Asimetri, yanlış yerleştirilmiş dolgu maddesi ve hatta gecikmiş granülomatöz reaksiyonlar gibi istenmeyen estetik sonuçların düzeltilmesini içeren, dolgu maddesinin yerleştirilmesinde enzimin tersine çevrilmesinin acil olmayan kullanımları vardır. Hiyalüronidaz dozu hastaya verilen dolgu maddesinin miktarına ve tipine göre belirlenmelidir. Tüm HA dolgu maddeleri eşit şekilde oluşturulmaz ve dozlama çalışmalarından elde edilen kanıtlar, daha yüksek çapraz bağlı ve daha yapışkan dolgu maddeleri daha yüksek dozlarda hiyalüronidaz gerektirir.

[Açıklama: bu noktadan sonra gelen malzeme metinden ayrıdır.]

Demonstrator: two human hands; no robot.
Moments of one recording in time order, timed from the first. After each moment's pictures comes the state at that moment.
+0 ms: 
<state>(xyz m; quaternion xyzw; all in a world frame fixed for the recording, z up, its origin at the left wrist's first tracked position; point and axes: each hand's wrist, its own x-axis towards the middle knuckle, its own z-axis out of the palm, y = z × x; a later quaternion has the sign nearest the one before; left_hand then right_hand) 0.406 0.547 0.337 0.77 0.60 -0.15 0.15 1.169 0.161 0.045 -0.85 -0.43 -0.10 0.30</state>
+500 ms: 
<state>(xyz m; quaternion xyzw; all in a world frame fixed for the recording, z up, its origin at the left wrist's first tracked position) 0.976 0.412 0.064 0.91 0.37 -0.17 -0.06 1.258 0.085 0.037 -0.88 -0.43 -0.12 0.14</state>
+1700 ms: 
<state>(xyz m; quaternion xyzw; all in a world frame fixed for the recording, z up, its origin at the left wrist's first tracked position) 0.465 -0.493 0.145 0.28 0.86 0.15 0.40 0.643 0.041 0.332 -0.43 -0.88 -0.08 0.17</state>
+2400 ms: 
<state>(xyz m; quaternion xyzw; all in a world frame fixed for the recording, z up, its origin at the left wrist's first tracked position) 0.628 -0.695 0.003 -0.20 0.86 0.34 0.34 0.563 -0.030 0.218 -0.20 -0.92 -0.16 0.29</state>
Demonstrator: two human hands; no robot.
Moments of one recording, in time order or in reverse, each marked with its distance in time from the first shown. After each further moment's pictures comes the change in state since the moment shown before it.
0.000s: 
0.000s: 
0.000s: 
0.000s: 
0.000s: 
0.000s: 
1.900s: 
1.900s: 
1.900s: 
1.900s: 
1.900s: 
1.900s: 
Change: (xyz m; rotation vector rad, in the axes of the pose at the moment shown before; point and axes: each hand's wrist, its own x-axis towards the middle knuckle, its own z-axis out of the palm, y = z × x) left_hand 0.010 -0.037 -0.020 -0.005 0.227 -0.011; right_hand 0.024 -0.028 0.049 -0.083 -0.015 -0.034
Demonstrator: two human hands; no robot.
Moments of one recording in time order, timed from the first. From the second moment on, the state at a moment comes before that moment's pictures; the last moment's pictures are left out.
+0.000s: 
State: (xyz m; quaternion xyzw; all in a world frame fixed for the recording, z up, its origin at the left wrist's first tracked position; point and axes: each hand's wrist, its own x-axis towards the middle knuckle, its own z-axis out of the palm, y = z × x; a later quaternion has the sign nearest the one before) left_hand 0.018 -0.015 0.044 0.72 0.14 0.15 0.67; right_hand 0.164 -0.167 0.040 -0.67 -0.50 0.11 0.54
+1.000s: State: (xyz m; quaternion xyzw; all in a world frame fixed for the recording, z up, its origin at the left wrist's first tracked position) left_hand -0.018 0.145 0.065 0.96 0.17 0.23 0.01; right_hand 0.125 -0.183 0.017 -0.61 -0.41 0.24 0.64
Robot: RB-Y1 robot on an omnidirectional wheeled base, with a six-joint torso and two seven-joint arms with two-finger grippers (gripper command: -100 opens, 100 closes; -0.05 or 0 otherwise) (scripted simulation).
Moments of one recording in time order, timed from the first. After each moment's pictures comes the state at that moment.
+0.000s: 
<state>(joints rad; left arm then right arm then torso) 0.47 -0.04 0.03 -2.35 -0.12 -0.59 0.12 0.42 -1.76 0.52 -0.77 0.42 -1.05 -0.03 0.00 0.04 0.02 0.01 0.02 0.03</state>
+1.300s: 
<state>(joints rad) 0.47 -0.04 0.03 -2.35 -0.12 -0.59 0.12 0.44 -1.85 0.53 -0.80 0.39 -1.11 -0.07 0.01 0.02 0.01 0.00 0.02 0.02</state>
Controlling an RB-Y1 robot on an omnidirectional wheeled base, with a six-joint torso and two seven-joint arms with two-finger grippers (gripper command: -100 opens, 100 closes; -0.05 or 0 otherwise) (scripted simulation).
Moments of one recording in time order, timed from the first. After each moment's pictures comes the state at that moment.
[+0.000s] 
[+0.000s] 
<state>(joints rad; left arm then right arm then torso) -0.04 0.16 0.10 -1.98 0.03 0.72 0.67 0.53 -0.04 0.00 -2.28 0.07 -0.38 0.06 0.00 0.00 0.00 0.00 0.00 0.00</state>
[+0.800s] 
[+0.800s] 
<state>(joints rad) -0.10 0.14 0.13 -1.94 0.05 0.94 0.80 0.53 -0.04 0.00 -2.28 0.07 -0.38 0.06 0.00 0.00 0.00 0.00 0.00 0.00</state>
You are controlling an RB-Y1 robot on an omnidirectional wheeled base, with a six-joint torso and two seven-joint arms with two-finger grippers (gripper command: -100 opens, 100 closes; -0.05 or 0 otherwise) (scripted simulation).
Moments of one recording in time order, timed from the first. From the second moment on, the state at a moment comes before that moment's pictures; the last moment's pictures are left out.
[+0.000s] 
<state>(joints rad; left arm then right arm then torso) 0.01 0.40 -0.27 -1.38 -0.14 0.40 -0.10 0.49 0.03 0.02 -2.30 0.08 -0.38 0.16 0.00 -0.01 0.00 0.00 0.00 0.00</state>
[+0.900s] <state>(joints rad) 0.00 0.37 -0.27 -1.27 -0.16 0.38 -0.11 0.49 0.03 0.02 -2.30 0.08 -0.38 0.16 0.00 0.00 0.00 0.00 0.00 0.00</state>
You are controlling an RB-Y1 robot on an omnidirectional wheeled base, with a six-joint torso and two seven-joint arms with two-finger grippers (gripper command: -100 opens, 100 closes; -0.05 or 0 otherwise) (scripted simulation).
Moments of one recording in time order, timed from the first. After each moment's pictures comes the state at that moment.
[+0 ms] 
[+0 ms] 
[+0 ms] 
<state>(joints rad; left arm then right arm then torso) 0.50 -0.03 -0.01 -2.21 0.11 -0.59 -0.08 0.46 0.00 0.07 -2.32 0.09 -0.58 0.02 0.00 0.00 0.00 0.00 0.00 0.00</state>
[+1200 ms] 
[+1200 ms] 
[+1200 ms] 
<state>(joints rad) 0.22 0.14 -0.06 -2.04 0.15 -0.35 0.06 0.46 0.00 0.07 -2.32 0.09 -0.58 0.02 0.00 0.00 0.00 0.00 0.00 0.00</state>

Dermal dolgu maddeleriyle tedavi genellikle güvenli ve etkilidir ve yeni dolgu maddeleri piyasaya çıktıkça, hasta sonuçlarını iyileştirme hedefimize nasıl yardımcı olacaklarını belirlememiz gerekir. Koronavirüs hastalığının 19 estetik tıp üzerindeki etkileri hala belirsizdir, ancak bu belirsizlik, tedavi eden klinisyenleri dermal dolgu maddelerinin temellerini gözden kaçırmaktan alıkoymamalıdır. Her dolgu maddesinin kendine özgü özelliklerine ve endikasyonlarına göre uygun kullanımını değerlendirmenin yanı sıra, olası tüm komplikasyonları yönetecek araçlara sahip olduğumuzdan emin olmalıyız.